Omega-3 foods such as nuts, seeds, and salmon.
Try incorporating some fermented probiotics a go such as kimchi, kombucha, or kefir into your diet.
Try to eat when you're calm and relaxed, this can help digestion and your body will absorb more of the important nutrients, vitamins, and minerals.
Vitamin D is a great source to help regulate your microbiome.
Self-care strategies for anxiety:
Be Mindful of Your Breathing
When we experience anxiety, our heart rate often increases. Deep breathing exercises help relax tense muscles, balance your breathing, and help regulate your heart rate. Look up the square breathing technique and follow along with the instructions.
Connect With Nature
Nature has a way of grounding us. The fresh air, the trees, the sound of a stream running, and the sense of freedom, we experience while hiking or camping- these can all help reduce anxiety and make us feel more connected to the world around us.
Engage Your Senses
One of the best ways to relax is to engage your senses. Using the 5-4-3-2-1 grounding technique can help alleviate anxiety. Name 5 things you can see, 4 things you can touch, 3 sounds you can hear, 2 things you can smell, and 1 flavour you can taste.
Eat Nutrient-Dense Food
Eat food like spinach, kale, and sweet potato which helps boost GABA production. GABA is a neurotransmitter that helps regulate anxiety.

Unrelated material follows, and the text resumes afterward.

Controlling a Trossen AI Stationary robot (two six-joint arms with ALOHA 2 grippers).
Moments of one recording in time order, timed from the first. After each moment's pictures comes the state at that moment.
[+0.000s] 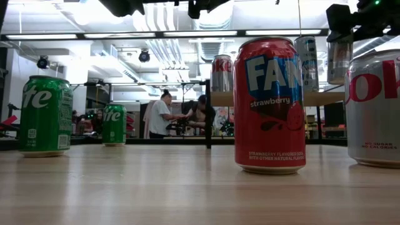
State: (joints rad) left arm -0.07 1.69 1.09 0.84 -0.23 0.20; right arm 0.07 0.65 0.79 -1.19 1.38 1.01
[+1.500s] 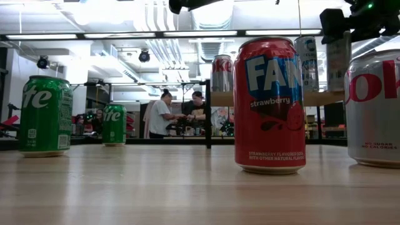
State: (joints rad) left arm -0.14 1.55 1.05 0.53 -0.41 0.23; right arm 0.07 0.75 0.78 -1.18 1.39 1.02
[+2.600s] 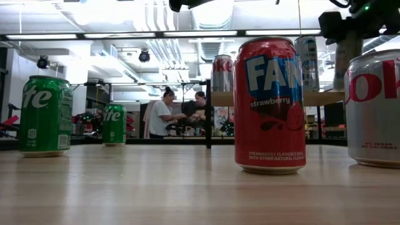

Use Muscle Relaxation Techniques
Practice PMR or Progressive Muscle Relaxation. The process involves tensing/tightening the muscles and letting the muscles relax after. Start from your forehead and work your way down to your toes.
Challenge Your Thoughts
When we become anxious, we often accept our thoughts without questioning them. However, if we question our thoughts, then we can verify if it's true or not.
The more stressed you are, the more likely It is that your gut will bother you. However: you can treat your anxiety through treating your digestion and you can treat your digestion through healing your anxiety.
This is one of the many reasons why people who say that anxiety is 'all in the mind' are so, so wrong. Anxiety can make your stomach feel like hell on Earth, and to fight it we have to look towards improving both body and mind. Too many people ignore one or the other!